Recommended strategy for parsing ad-hoc if/else syntax in Java?

(Sorry, not sure if ad-hoc is the right word here ... open for a better suggestion)

I'm trying to parse the Galaxy ToolConfig XML CLI tool wrapper format in a Java app, for replicating (in part) the behaviour of the Galaxy software itself.

The format includes some "free-text" if/else clauses, inside the command tag (that's the only place they occur, AFAIK):

...
<command interpreter="python">
  sam_to_bam.py
    --input1=$source.input1
    --dbkey=${input1.metadata.dbkey} 
    #if $source.index_source == "history":
      --ref_file=$source.ref_file
    #else
      --ref_file="None"
    #end if
    --output1=$output1
    --index_dir=${GALAXY_DATA_INDEX_DIR}
</command>
...

What would be a recommended strategy for parsing this if/else structure into something that can be used to remodel the if/else logic in Java?

Is BNF/ANTLR overkill, better just to parse into some object structure, or? Any design patterns that would fit here? (Haven't worked with BNF/ANTLR before, but am willing to look into it if it will be worth it).

Solution

If you want to capture all the structure of the your input, a parser is the only way to go. One can code a parser manually top-down recursive, but there is little point in doing that, which is why parser generator tools exist; use them.

Regarding the #if #then #else: if that's the only structure you want to capture, then you need only a pretty primitive grammar that also allows tokens containing arbitrary text to pick up the goo between the #if#then#else constructs as a blob of text.

If you want to capture all code structure, and the conditionals are only allowed in certain places, then their existence can be simply integrated into whatever BNF you are using.
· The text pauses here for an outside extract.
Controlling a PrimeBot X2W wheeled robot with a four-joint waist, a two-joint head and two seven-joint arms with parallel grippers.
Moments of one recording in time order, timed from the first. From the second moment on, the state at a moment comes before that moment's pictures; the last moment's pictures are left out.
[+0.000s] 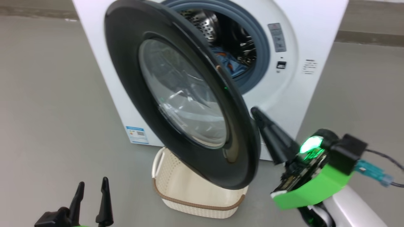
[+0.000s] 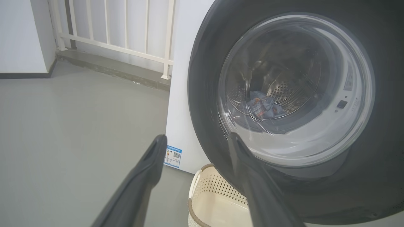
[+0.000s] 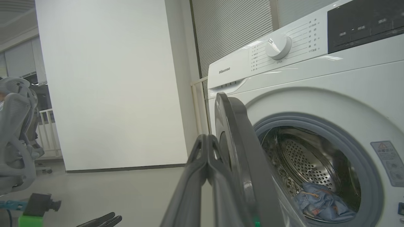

If, as I suspect, these can occur anywhere ("ad hoc"? the #if follows C preprocessor style, and those conditionals can occur virtually anywhere in the input stream), then parsing the text and retaining the conditionals is presently at the bleeding edge of what state of the art parsing can do. This is the standard C-preprocessing disease, and there have been no good solutions to this. Standard parser generators pretty can't help in this case. (Hand coded parsers don't fare better here either; the same kind of solution has to be used in either case).

One of the recent schemes (just reported as PhD research results in the last few months) to handle this is to fork the parse whenever a #if token is found to handle #if, and #else, and join when #endif is found; then you need a way to fuse to the generated subtrees typically as ambiguous subtrees marked with which arm of the conditional.

If you want to get on with your life, I suggest you simply insist that these conditionals occur in well-defined places in your grammar, and put up with the occasional complaint from people that write unstructured preprocessor directives. ("You wrote crazy code? Sorry, my tool doesn't handle it").